Not the only thing Ann Clwyd was moaning about. I had a brief look at this debate in Hansard and just before saying the information was leaked to the presss Ann Clwyd saying this:
The story in The Times said that one MP had had a claim for £338 for a shredder refused. Why on earth was he refused that for a shredder? We all use shredders; we often have to shred correspondence, for example.
Well, Ann, possibly it might have been refused because £338 is a lot of fucking money for a shredder. Of course he needs to be able to shred correspondence but if he can't find a machine for half that much then future correspondence might be along the lines of, "Why the fuck are you so profligate with our money, you inept wanker?" As I've explained already, nobody is saying he may not have a shredder and expense it. Nobody - nobody reasonable, anyway - has ever said that MPs can't have what they need for the job they do any more than past employers of mine expected me to bounce up, down and around the British Isles paying for all the fuel, flights and accommodation out of my own pocket. No caps on spending, no allowances made, no limits imposed, just the simple and fair requirement that I could justify every line and the understanding that I might well not be reimbursed if I couldn't.

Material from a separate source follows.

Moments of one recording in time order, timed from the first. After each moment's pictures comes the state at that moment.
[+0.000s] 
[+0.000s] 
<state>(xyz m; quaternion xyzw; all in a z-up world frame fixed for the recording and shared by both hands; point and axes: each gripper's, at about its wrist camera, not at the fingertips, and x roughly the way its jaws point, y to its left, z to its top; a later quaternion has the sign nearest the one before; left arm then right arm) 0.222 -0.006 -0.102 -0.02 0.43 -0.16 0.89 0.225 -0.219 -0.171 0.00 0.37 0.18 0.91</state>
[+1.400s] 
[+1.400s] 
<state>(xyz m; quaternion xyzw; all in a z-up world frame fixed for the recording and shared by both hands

In that respect the MPs have a point. IPSA is a sticking plaster solution as a result of a knee-jerk reaction. Many bloggers were sceptical and felt that it may as well have been called YAFQ (Yet Another Fucking Quango), and so it seems it is. It is over complex and it probably is unfair to parliamentarians - there's no question in my mind that it isn't fair to the taxpayers when once again the receipts are not being made available. But what makes me more than a little suspicious of the MPs' motives - aside from the point that at five hours this debate was apparently worth spending five times as much time on as one about the fighting in Afghanistan - is that if they genuinely wanted simplicity and fairness they should be advocating scrapping IPSA altogether and replacing Gordon Brown's Heath Robinson effort with something very close to what is the norm in the real world, preferably with full disclosure of all receipts and invoices by making them available online to anyone who wants to look along with the reasons given for the purchase. For example:

32nd of Gloom 2010 - 15 sheet x-cut wheeled shredder with bin from Staples, for destruction of private correspondence from constituents etc.*
£140 + VAT (receipt attached, PDF copy forwarded for online publication)

See? And millions of people do that week in, week out. What's so fucking hard about it? Where's the complexity? Where's the unfairness?

'Kinell!


* Yes, I deliberately chose one that was half the price after VAT that the unnamed MP tried to claim for, but sounded like it would still suit a small office with a light but fairly constant amount of shredding to do. I also found one that was similarly specced but more than twice as much. Took about fifteen minutes light surfing for both of them.